> _Information provided_:
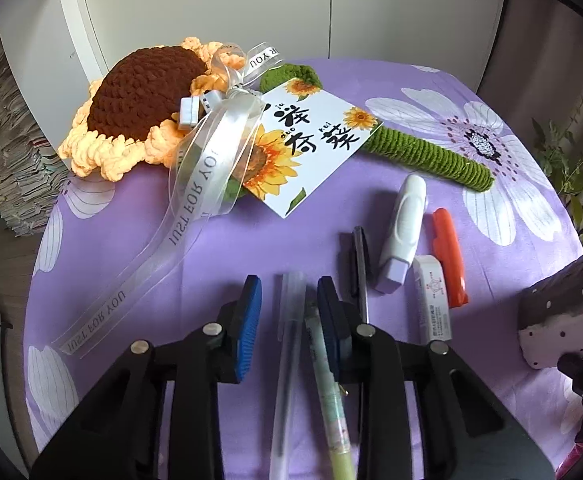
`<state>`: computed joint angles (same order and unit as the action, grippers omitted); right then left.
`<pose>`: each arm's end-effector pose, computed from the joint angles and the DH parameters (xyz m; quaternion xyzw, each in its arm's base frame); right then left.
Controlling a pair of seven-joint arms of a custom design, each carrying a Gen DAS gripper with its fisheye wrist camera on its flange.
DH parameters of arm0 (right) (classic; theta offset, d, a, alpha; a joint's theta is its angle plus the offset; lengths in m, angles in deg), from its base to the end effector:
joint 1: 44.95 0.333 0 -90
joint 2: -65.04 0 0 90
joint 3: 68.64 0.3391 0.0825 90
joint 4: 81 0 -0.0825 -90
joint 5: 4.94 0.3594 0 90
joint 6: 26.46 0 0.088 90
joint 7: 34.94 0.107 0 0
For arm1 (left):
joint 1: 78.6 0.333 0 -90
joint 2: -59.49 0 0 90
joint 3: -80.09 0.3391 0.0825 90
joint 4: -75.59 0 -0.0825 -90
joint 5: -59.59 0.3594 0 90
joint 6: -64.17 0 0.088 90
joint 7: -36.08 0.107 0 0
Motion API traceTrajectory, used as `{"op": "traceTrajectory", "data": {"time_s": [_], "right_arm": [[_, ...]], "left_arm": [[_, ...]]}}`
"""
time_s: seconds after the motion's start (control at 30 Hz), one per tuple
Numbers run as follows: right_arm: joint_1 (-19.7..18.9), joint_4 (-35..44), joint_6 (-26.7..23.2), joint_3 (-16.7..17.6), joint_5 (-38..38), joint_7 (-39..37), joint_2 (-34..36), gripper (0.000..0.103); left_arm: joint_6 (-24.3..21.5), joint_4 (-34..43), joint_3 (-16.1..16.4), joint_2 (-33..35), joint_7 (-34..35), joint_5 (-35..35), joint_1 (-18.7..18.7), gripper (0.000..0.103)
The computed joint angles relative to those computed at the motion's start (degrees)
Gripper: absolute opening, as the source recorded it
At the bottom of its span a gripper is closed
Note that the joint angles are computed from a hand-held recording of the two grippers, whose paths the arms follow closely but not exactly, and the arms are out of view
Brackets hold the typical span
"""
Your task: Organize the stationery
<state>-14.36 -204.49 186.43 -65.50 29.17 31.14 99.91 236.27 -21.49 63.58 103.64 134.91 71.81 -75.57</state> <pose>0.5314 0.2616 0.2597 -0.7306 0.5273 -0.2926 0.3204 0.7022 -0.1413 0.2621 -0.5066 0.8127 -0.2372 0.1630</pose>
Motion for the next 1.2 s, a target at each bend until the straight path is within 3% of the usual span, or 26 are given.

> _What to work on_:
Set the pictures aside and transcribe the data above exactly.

> _Answer to this exercise_:
`<state>`: computed joint angles (same order and unit as the action, grippers omitted); right then left.
`<pose>`: each arm's end-effector pose, computed from the joint angles and the DH parameters (xyz m; quaternion xyzw, each in its arm's base frame); right then left.
Controlling a pair of seven-joint arms of a custom design, each carrying a Gen DAS gripper with its fisheye wrist camera on its flange.
DH parameters of arm0 (right) (classic; theta offset, d, a, alpha; a joint's theta is its angle plus the offset; lengths in m, angles in deg), from its base to the end effector:
joint 1: 44.95 0.333 0 -90
joint 2: -65.04 0 0 90
joint 3: 68.64 0.3391 0.0825 90
joint 4: 81 0 -0.0825 -90
joint 5: 4.94 0.3594 0 90
joint 6: 26.46 0 0.088 90
joint 7: 34.94 0.107 0 0
For arm1 (left):
joint 1: 78.6 0.333 0 -90
joint 2: -59.49 0 0 90
joint 3: -80.09 0.3391 0.0825 90
joint 4: -75.59 0 -0.0825 -90
joint 5: -59.59 0.3594 0 90
joint 6: -64.17 0 0.088 90
joint 7: -36.08 0.107 0 0
Motion API traceTrajectory, used as `{"op": "traceTrajectory", "data": {"time_s": [_], "right_arm": [[_, ...]], "left_arm": [[_, ...]]}}`
"""
time_s: seconds after the motion's start (control at 30 Hz), one per tuple
Numbers run as follows: right_arm: joint_1 (-19.7..18.9), joint_4 (-35..44), joint_6 (-26.7..23.2), joint_3 (-16.7..17.6), joint_5 (-38..38), joint_7 (-39..37), joint_2 (-34..36), gripper (0.000..0.103); left_arm: joint_6 (-24.3..21.5), joint_4 (-34..43), joint_3 (-16.1..16.4), joint_2 (-33..35), joint_7 (-34..35), joint_5 (-35..35), joint_1 (-18.7..18.7), gripper (0.000..0.103)
The computed joint angles relative to those computed at the motion's start (degrees)
Gripper: absolute opening, as the source recorded it
At the bottom of its span a gripper is closed
Note that the joint angles are computed from a hand-held recording of the two grippers, whose paths the arms follow closely but not exactly, and the arms are out of view
Brackets hold the typical span
"""
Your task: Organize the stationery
<state>-14.36 -204.49 186.43 -65.50 29.17 31.14 99.91 236.27 -21.49 63.58 103.64 134.91 71.81 -75.57</state> <pose>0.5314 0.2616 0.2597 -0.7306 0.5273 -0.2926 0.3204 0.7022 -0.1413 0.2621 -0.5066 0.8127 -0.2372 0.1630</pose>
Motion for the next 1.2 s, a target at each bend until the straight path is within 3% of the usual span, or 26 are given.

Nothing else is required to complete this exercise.